Por conta da onda do desafio da Baleia Azul, perguntei a meu neto, de 8 anos, se ele já havia ouvido falar sobre isso e o que achava. Para minha agradável surpresa, após dizer que sim, ele acrescentou:

– Não tem nada a ver entrar nisso. A Baleia Azul é ameaça e … lembra, Tania? … nós aprendemos no Zippy que ninguém tem o direito de ameaçar. “Zippy” é como as crianças se referem ao programa de Educação Emocional denominado Amigos do Zippy. Por meio de suas aulas as crianças desenvolvem habilidades emocionais e sociais para lidar com as dificuldades da vida. Uma das aulas é sobre bullying e nela os professores afirmam:

  1. Ninguém tem o direito de ameaçar outra pessoa
  2. Quem se sentir ameaçado tem o direito de pedir ajuda

Essas afirmativas são solenes, porque há a intenção de ficarem na memória das crianças da mesma forma que os pais esperam que lembrem sempre do “olhe para os dois lados antes de atravessar a rua”.

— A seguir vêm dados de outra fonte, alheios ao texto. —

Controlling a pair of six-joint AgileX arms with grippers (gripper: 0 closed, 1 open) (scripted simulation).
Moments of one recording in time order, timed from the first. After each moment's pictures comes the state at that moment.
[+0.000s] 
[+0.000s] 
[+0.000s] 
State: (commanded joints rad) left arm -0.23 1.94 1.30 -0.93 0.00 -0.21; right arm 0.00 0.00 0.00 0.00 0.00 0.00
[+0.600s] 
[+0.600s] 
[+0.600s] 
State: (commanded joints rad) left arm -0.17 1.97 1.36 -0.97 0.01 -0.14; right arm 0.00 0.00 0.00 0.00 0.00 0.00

Quando nossos filhos são pequenos, quase que intuitivamente gravamos mensagens de segurança física na cabecinha deles. Lembro-me de que quando minhas filhas passaram a sair sozinhas eu pedia para que levassem “o dinheiro do ladrão” – algo para darem logo se fossem assaltadas, pois eu queria, acima de tudo, que elas não reagissem a um assalto, que tivessem calma e “uma mensagem gravada na cabeça” (foi uma mensagem dessas que me salvou um dia, norteando-me numa situação crítica). Cada vez que se despediam, eu perguntava se estavam levando o dinheiro do ladrão. Então, quando o Arthur reproduziu com suas palavras uma mensagem de segurança emocional, me coloquei a pensar na força de discutir essas importantes questões fora do perigo, exatamente para que o perigo não se aproxime.

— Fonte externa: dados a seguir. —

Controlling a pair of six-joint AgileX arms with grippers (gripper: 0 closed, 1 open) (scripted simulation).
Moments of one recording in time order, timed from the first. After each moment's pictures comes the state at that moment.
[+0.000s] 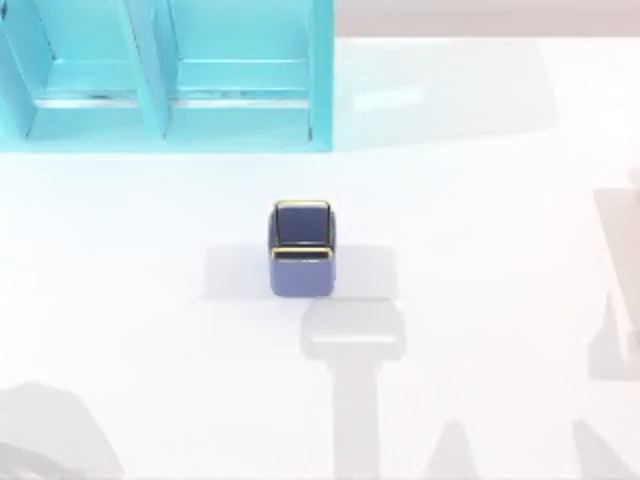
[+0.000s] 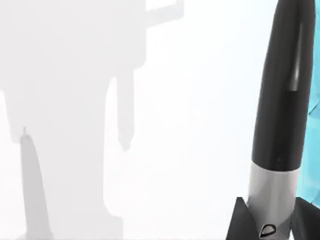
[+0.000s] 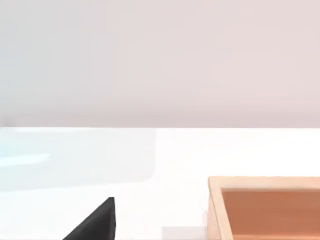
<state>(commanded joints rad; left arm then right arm) 0.98 1.22 0.82 -0.88 0.74 -0.41 0.00 0.00 0.00 0.00 0.00 0.00</state>
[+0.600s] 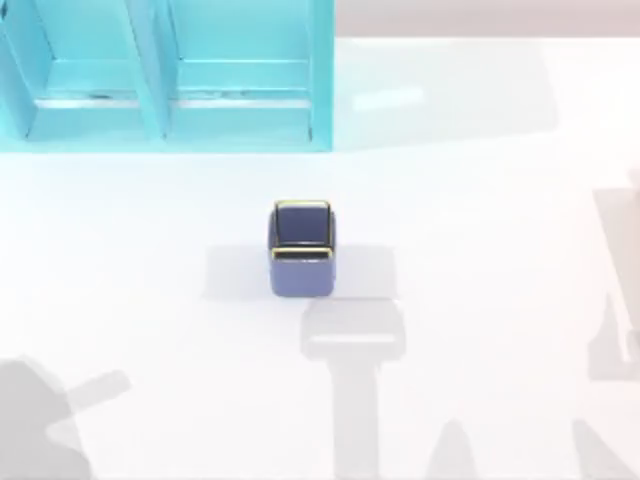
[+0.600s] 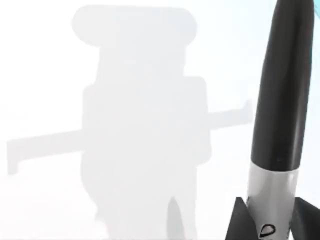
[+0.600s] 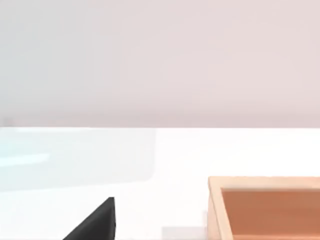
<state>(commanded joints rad) 0.66 1.34 0.86 -0.52 0.42 -0.25 0.00 0.00 0.00 0.00 0.00 0.00</state>
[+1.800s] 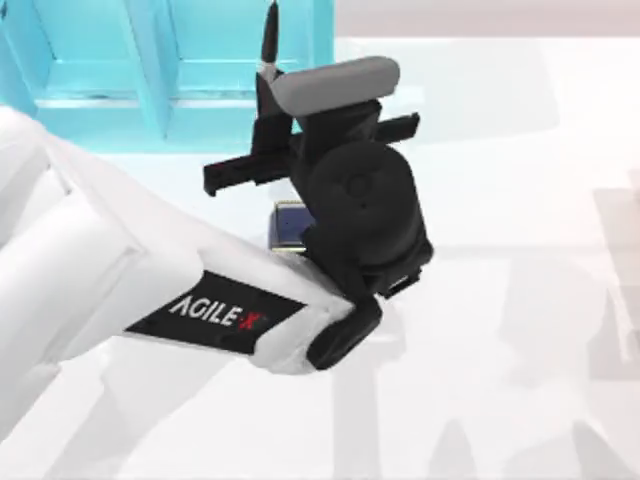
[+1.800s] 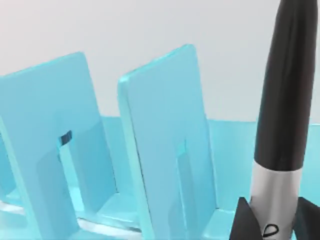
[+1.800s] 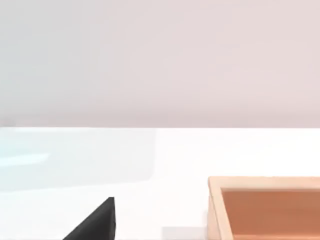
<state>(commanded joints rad) -0.92 2.05 1.06 1.29 -1.34 0.44 0.00 0.00 0.00 0.00 0.00 0.00</state>
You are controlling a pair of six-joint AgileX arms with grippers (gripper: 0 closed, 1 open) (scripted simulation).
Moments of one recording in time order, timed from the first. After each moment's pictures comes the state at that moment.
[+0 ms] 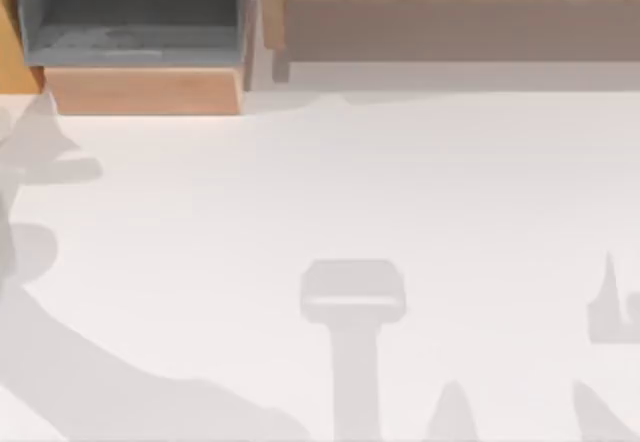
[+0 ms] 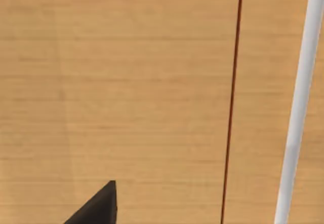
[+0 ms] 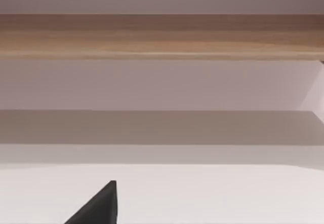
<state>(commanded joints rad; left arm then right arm) 0.42 2.28 1.10 1.17 0.47 1.58 0.00 0.00 0.00 0.00 0.00 0.00</state>
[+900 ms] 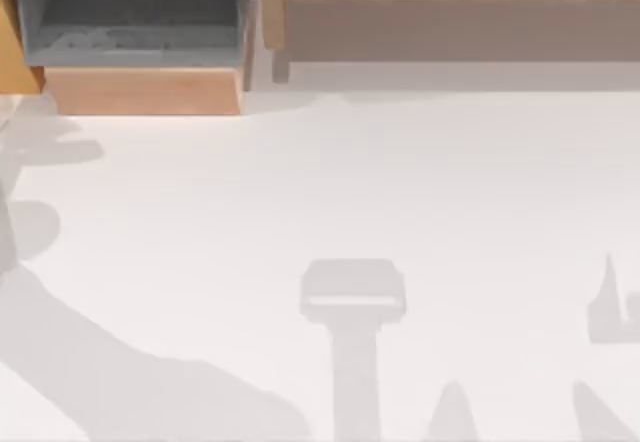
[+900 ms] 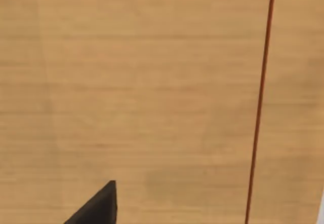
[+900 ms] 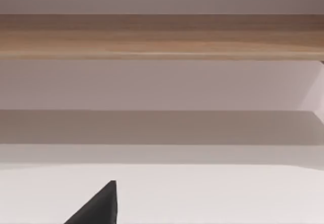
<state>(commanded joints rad) 0.39 2.33 1.21 1.11 0.44 1.58 0.00 0.00 0.00 0.00 0.00 0.00</state>
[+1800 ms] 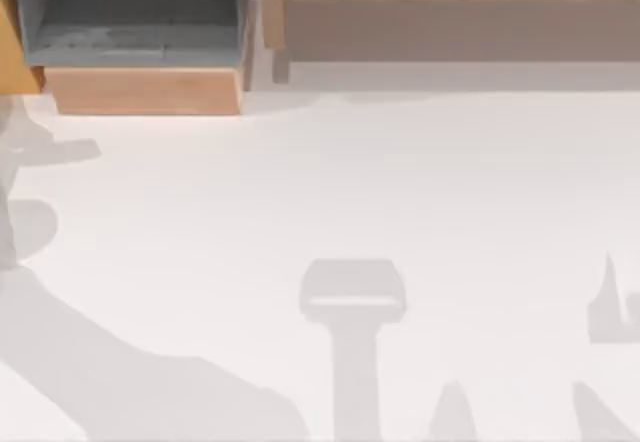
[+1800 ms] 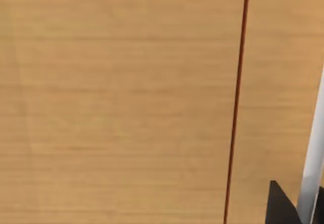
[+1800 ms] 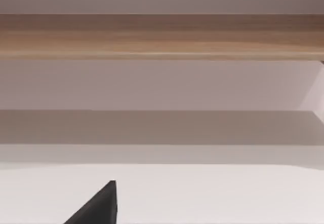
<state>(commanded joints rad) 0.39 2.33 1.21 1.11 0.44 1.58 0.00 0.00 0.00 0.00 0.00 0.00</state>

A combinação de duas variáveis ajuda a não ser atropelado: olhar para os dois lados antes de atravessar a rua; e ter preparo físico para conseguir chegar do outro lado. A combinação de duas variáveis ajuda a não ter comportamentos autodestrutivos: ter discernimento de que qualquer opção só é boa se não prejudicar ninguém; e ter preparo emocional, por meio de habilidades emocionais e sociais, para lidar com os desafios que a vida nos apresenta.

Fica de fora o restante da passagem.